Rate limits protect the API from traffic spikes while keeping throughput predictable. Every authenticated /v1/* request is rate-limited.
How it works
Rate limiting is partner-scoped: limits are shared across all tenants under the same API key and environment. Each request is classified into one of five buckets based on its HTTP method and path. Each bucket has its own per-second limit.
Buckets
| Bucket | Limit | Endpoints |
|---|
criteria_ai | 2 req/s + 4 concurrent in-flight | POST /v1/jobs/{jobId}/question-sets, POST /v1/jobs/{jobId}/criteria/generate |
scoring_intake_batch | 1 req/s | POST /v1/jobs/{jobId}/scoring-batches |
scoring_intake_single | 10 req/s | POST /v1/jobs/{jobId}/applications/{applicationId}/scoring-jobs |
read_and_ops | 20 req/s | All other /v1/* endpoints (reads, criteria CRUD, library, etc.) |
rate_limit_status | 2 req/s | GET /v1/rate-limit-status |
Buckets are isolated: exhausting one bucket does not affect others.

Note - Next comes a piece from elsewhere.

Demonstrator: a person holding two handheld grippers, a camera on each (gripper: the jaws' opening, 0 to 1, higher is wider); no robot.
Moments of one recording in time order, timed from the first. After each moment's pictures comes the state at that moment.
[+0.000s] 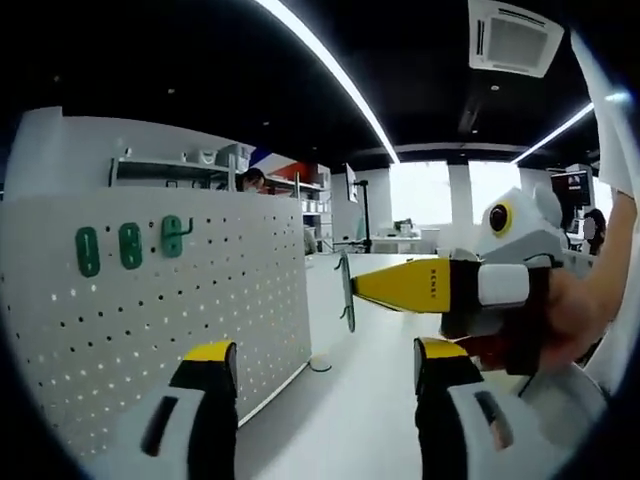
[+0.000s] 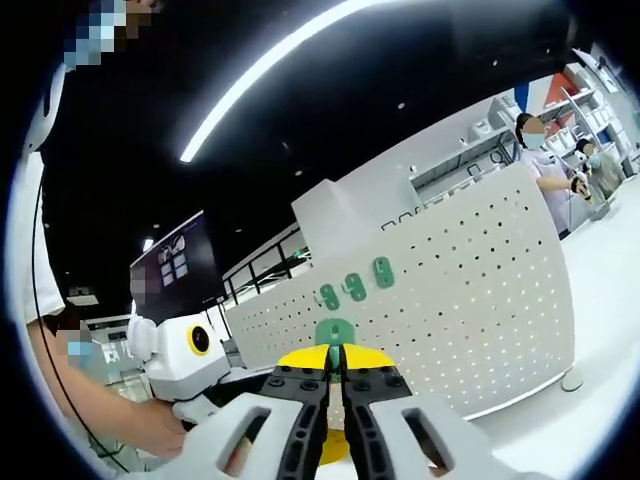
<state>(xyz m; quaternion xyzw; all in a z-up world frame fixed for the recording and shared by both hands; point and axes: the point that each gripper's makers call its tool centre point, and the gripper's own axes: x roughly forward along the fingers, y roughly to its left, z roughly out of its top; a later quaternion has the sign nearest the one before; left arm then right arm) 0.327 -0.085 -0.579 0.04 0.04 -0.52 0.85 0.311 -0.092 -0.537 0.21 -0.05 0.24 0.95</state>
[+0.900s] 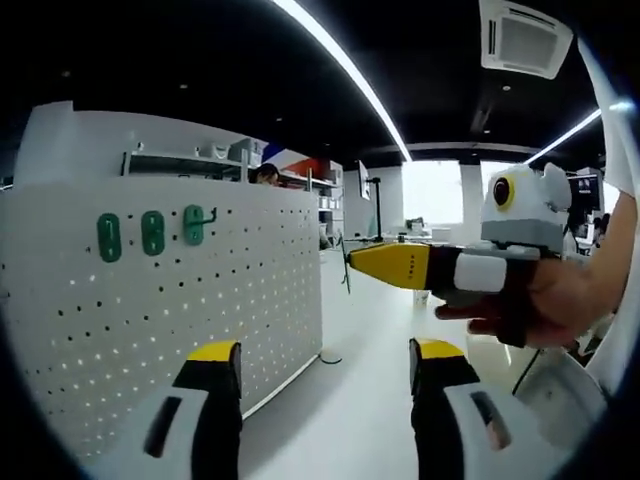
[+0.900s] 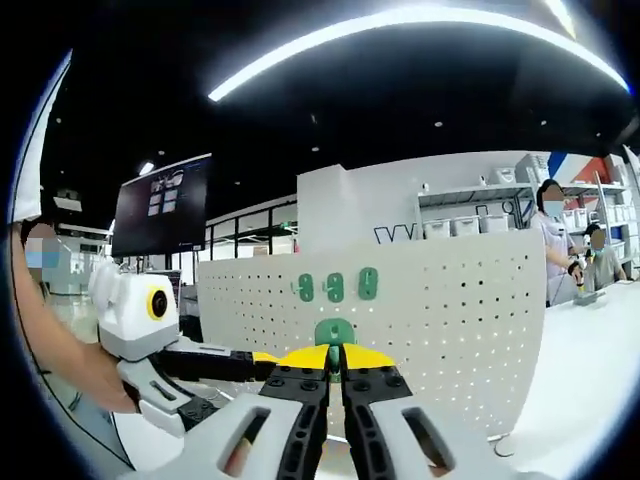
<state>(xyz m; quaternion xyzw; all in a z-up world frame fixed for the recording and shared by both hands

In-flight concurrency (criteria_ai)
The criteria_ai bucket has an additional concurrency cap of 4 in-flight requests. This means at most 4 criteria generation or question set requests can be processing simultaneously. If the in-flight limit is reached, the API returns 429 even if RPS tokens are available.
If you need higher limits, contact us through the Embed Portal.

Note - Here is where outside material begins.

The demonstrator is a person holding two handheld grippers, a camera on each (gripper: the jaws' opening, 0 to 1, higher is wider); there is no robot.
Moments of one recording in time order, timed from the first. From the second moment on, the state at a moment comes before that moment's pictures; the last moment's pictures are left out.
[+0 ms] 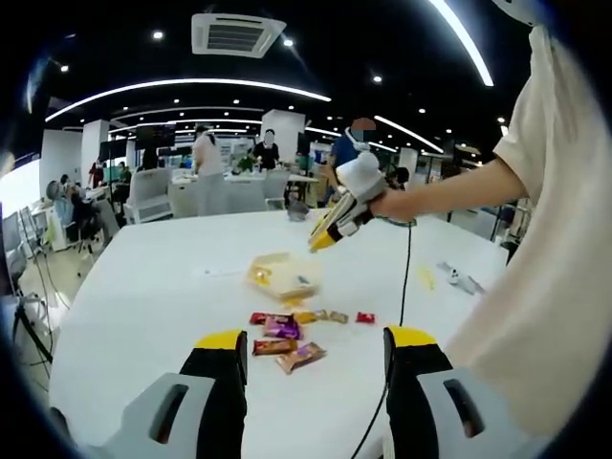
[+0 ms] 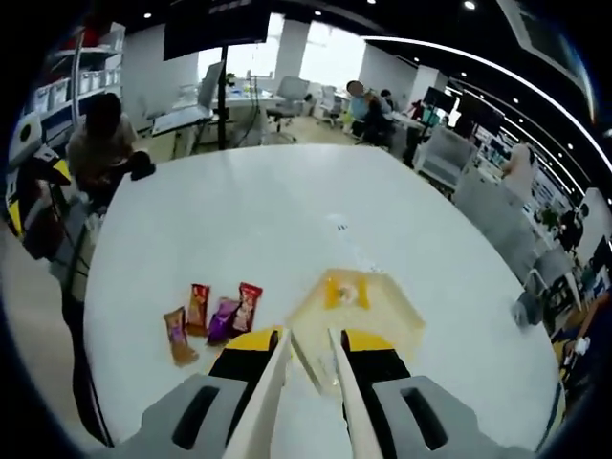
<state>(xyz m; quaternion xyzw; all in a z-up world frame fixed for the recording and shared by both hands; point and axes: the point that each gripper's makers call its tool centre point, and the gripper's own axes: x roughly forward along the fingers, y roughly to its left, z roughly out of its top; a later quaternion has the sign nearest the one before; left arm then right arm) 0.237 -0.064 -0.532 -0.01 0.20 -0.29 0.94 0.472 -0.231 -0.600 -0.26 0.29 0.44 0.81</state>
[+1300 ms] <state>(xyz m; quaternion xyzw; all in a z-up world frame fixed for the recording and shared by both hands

All /v1/* responses include rate limit headers for the bucket the request was classified into:
X-RateLimit-Bucket: scoring_intake_single
X-RateLimit-Limit: 10
X-RateLimit-Remaining: 8
X-RateLimit-Reset: 1734187201
| Header | Description |
|---|
X-RateLimit-Bucket | Which rate limit bucket the request was classified into |
X-RateLimit-Limit | Maximum requests allowed per second for this bucket |
X-RateLimit-Remaining | Requests remaining in the current 1-second window |
X-RateLimit-Reset | Unix timestamp when the current window resets |
X-RateLimit-Degraded | Present and set to "true" when rate limiting is operating in degraded mode (see below) |
Checking your status
Use GET /v1/rate-limit-status to check the status of all buckets at once without consuming rate limit tokens from any bucket other than rate_limit_status.
This endpoint does not require X-Tenant-Id, only a valid API key.
Handling 429 responses
When a rate limit is exceeded:
- HTTP status is
429
Retry-After header tells you how many seconds to wait
- Rate limit headers are included so you can see which bucket was exhausted
{
"type": "https://embed.nova.dweet.com/errors/rate-limited",
"code": "RATE_LIMITED",
"status": 429,
"message": "Rate limit exceeded. Retry after 2 seconds.",
"retryable": true,
"traceId": "5c2f4f5b2c0a4ce0b6a31a1a18f8e9a1"
}
For high-volume backfills, use POST /v1/jobs/{jobId}/scoring-batches with up to 25 applications per request. This lets you score many candidates within the scoring_intake_batch bucket’s 1 req/s limit while keeping recovery clean if you hit 429.
Degraded mode
Rate limiting uses Redis internally. If Redis becomes temporarily unavailable, the system enters degraded mode:
- Requests are allowed through (fail-open posture) to avoid blocking your integration
- The
X-RateLimit-Degraded: true header is set on responses
- Rate limit values in headers and the status endpoint are best-effort estimates
Degraded mode is transient. Once Redis recovers, normal rate limiting resumes automatically.